# What is required
From the records below, set down exactly the lines starting with the line that contains "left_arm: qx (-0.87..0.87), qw" and going on through the line that contains "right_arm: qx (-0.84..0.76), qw". Nothing else is wanted.
== Segment start ==
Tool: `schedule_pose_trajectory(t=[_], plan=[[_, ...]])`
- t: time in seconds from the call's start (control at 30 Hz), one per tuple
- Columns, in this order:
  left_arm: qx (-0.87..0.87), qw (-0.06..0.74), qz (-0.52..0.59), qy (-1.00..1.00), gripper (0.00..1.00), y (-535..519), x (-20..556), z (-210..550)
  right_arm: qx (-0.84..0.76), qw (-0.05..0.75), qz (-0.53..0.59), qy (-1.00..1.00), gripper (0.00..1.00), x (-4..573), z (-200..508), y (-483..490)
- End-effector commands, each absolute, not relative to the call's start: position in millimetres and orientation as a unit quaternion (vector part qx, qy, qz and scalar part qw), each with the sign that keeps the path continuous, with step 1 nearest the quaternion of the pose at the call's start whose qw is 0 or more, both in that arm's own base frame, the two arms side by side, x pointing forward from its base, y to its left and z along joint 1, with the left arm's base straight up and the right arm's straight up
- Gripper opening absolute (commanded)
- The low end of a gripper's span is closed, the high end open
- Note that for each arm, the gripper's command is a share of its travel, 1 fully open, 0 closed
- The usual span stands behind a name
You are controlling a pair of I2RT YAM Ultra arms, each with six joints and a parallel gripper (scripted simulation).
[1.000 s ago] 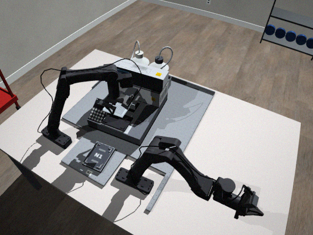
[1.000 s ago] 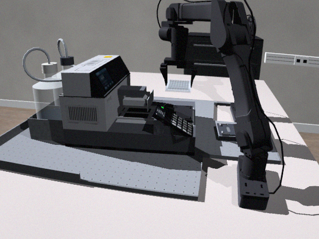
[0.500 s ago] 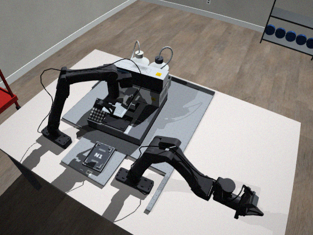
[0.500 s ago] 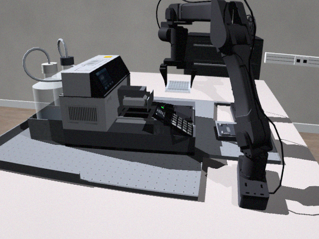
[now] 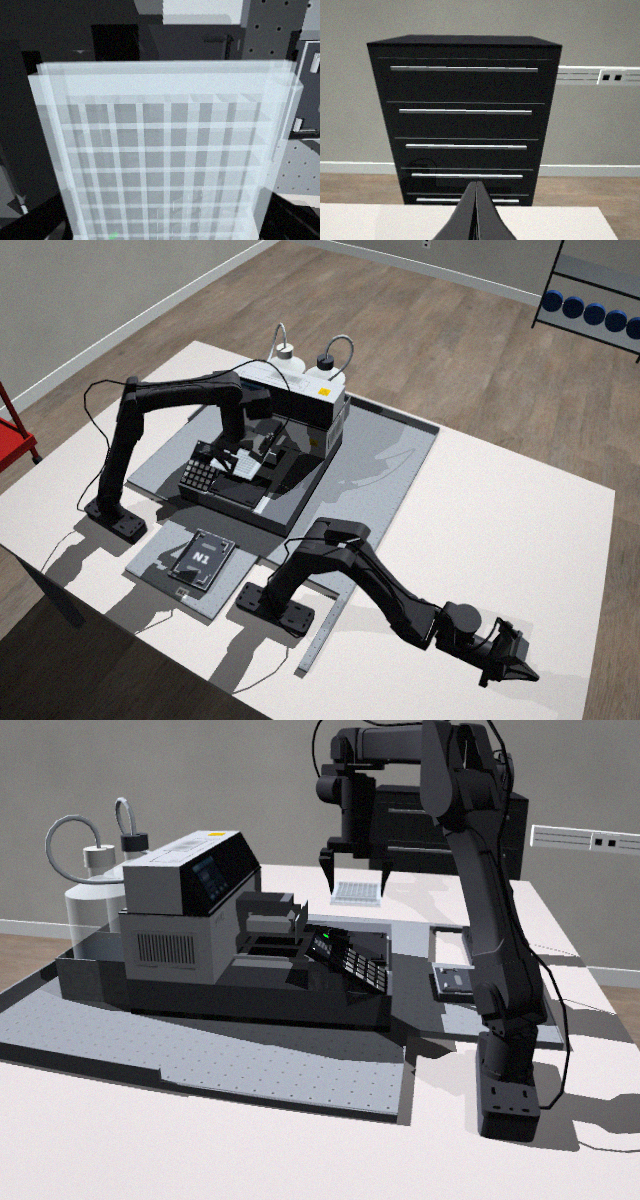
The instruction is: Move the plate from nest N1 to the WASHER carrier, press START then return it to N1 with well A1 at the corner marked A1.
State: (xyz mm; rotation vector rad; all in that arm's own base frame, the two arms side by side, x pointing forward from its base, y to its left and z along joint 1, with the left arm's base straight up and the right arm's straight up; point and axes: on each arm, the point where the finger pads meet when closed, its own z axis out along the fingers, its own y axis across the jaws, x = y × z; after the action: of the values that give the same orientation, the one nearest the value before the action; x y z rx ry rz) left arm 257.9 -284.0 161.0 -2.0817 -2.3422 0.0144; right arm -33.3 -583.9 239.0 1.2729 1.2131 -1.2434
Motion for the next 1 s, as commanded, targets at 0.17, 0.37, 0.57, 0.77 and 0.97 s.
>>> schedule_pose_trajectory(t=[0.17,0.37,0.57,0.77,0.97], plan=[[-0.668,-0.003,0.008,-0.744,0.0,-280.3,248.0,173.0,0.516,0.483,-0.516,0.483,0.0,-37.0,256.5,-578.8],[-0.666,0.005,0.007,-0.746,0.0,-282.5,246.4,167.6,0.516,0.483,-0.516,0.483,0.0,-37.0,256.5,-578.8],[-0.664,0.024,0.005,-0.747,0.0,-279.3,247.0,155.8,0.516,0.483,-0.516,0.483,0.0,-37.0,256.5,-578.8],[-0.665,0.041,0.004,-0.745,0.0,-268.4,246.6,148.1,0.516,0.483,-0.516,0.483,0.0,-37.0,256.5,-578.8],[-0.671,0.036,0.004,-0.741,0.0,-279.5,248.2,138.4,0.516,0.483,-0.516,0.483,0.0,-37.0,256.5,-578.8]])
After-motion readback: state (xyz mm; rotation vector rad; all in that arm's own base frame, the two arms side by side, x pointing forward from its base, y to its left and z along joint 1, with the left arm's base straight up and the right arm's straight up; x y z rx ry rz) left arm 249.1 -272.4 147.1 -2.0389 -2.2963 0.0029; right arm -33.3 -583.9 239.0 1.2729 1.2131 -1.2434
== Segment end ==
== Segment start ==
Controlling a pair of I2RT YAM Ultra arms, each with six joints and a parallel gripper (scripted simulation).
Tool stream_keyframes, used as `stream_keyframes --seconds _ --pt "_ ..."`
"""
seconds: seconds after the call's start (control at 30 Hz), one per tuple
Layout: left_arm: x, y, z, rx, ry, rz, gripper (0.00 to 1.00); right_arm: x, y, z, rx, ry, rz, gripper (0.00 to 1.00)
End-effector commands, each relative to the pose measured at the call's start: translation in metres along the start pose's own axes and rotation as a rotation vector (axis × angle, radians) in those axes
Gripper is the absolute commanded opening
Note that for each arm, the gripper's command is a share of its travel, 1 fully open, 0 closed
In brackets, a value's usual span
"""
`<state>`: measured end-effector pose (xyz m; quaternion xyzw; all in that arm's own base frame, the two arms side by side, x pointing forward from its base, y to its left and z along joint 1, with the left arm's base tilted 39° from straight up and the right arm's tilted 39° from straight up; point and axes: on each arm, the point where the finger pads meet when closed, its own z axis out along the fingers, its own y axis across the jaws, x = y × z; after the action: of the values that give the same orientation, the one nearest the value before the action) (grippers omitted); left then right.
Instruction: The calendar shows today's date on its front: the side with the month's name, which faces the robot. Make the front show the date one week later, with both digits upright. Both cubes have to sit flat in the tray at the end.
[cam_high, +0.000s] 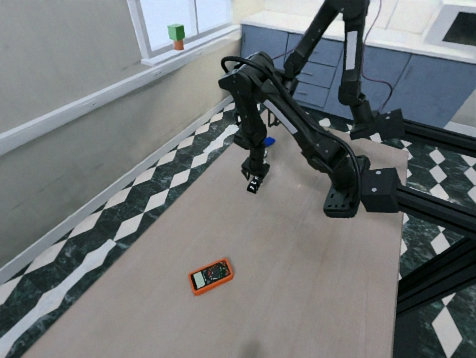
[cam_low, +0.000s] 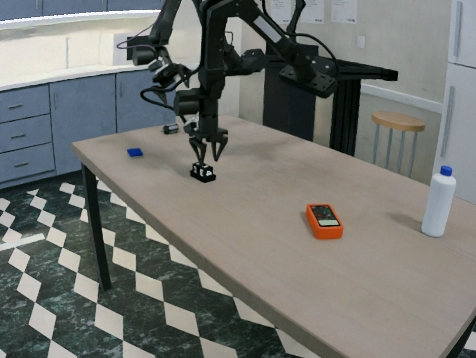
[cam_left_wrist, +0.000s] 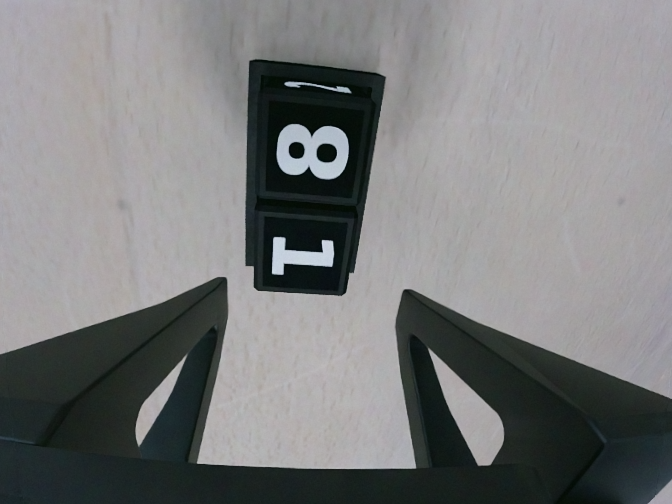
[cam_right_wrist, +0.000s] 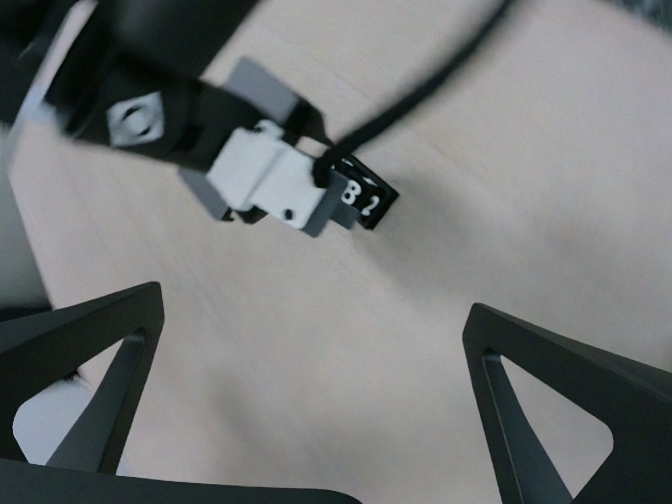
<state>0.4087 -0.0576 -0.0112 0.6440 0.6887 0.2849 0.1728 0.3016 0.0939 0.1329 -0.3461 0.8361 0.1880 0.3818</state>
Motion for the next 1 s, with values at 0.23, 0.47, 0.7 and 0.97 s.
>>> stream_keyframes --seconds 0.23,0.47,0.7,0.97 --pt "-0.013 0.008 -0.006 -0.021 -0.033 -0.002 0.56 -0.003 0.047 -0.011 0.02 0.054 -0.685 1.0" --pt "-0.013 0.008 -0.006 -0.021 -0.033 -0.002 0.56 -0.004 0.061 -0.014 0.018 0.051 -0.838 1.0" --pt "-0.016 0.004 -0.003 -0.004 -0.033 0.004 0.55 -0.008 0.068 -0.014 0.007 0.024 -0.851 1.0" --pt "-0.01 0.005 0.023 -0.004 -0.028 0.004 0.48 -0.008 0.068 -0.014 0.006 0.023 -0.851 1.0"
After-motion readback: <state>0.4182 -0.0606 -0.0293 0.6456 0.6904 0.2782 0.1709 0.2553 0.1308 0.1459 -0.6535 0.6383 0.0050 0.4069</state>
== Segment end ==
# Result
  left_arm: qx (-0.87..0.87), qw (-0.06..0.74), qz (-0.52..0.59), qy (-1.00..1.00), gripper (0.00..1.00), y (-535..519), x (-20..556), z (-210..550)
  right_arm: qx (-0.84..0.76), qw (-0.05..0.75), qz (-0.53..0.59), qy (-1.00..1.00), gripper (0.00..1.00), x (-4..573), z (-200..508), y (-483..490)

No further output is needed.